Now comes an interesting test of competence. After cutting you four new holes for your four new barrels the machinist will pull all or some of the plugs sealing the oil galleries in the crankcase. This is because some of those galleries have dead-ends or 90 degree 'corners' that become swarf-traps. If you don't get all of the swarf out of the castings, they'll end up in your bearings and cost you an engine. Or your life. So part of the expense is pulling those plugs so you can
get in there with your bore-brushes and what-not and clean the crankcase. The machinist's work is limited to pulling the plugs, threading the holes to accept socket-head pipe plugs, and providing you with a suitable set of plugs to match the holes. The cleaning is left up to the Customer. And if any of this comes as a surprise, you need to look at some other engines, such as those from Continental. Or General Motors. Look for the pipe plugs. Because they are a
standard feature on a properly built engine.

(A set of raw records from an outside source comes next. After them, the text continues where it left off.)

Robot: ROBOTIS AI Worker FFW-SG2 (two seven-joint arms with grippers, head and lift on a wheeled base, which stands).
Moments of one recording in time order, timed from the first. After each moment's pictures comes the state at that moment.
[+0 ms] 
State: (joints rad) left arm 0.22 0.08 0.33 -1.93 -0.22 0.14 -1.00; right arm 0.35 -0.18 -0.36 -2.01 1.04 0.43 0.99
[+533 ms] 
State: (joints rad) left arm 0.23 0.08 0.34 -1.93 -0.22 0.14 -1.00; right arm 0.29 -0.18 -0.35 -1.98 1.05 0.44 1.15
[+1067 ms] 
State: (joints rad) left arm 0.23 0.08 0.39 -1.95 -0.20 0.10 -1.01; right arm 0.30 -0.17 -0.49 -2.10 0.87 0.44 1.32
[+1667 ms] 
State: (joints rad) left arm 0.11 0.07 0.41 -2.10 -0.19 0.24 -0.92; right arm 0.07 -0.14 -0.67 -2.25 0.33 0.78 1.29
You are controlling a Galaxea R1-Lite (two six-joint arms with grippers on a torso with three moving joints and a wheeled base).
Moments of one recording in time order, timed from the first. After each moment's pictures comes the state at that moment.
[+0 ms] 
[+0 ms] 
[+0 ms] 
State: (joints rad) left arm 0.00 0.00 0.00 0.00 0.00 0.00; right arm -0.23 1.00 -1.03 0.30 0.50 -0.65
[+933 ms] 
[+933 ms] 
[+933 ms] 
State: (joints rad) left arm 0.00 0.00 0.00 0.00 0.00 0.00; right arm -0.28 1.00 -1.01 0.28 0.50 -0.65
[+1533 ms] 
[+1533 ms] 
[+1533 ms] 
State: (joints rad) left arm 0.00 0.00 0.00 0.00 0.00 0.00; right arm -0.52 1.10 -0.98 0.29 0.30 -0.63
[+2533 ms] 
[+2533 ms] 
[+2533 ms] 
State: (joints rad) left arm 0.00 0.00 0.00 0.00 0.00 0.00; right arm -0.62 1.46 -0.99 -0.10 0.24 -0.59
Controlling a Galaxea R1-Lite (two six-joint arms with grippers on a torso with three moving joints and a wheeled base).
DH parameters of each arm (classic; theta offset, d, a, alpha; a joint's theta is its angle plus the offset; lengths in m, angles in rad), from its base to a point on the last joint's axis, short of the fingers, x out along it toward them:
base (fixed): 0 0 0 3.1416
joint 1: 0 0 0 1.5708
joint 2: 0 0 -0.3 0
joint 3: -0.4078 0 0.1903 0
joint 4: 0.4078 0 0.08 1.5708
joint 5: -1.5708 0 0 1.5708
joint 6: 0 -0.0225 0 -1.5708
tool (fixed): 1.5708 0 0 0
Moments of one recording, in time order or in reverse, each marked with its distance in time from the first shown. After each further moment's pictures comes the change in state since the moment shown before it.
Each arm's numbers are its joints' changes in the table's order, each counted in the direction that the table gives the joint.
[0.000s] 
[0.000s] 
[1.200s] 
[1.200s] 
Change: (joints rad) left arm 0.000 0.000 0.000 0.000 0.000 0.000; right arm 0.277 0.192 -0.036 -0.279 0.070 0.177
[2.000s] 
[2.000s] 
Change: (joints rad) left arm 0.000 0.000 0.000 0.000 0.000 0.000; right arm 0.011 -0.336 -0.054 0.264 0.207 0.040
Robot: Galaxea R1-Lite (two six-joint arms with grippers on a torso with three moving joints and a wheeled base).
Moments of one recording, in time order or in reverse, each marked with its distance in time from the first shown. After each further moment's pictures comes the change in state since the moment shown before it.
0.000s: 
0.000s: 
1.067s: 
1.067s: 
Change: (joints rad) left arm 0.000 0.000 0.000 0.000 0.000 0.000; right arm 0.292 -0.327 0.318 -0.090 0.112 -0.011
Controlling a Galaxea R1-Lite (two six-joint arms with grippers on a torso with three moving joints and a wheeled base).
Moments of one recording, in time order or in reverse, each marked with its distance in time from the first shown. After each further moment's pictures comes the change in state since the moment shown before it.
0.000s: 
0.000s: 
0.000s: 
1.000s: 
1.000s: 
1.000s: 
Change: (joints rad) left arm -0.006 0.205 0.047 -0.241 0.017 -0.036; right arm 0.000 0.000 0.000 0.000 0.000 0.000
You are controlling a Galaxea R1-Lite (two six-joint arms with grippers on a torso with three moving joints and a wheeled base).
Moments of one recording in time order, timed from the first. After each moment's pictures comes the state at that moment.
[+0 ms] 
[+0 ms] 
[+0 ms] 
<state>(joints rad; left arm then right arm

If your machinist is experienced with flying Volkswagen he (or she) will have drilled and threaded a couple of other holes in your crankcase. Some are to be used to lock certain components in position, others are used to improve the lubrication system and so on. Every machinist varies a bit in this regard; you'll have to work out which holes and plugs you expect to be done and those which you do not.

Now, having read the above, you've got to ask yourself exactly where you planned to realize any savings by starting with a used crankcase?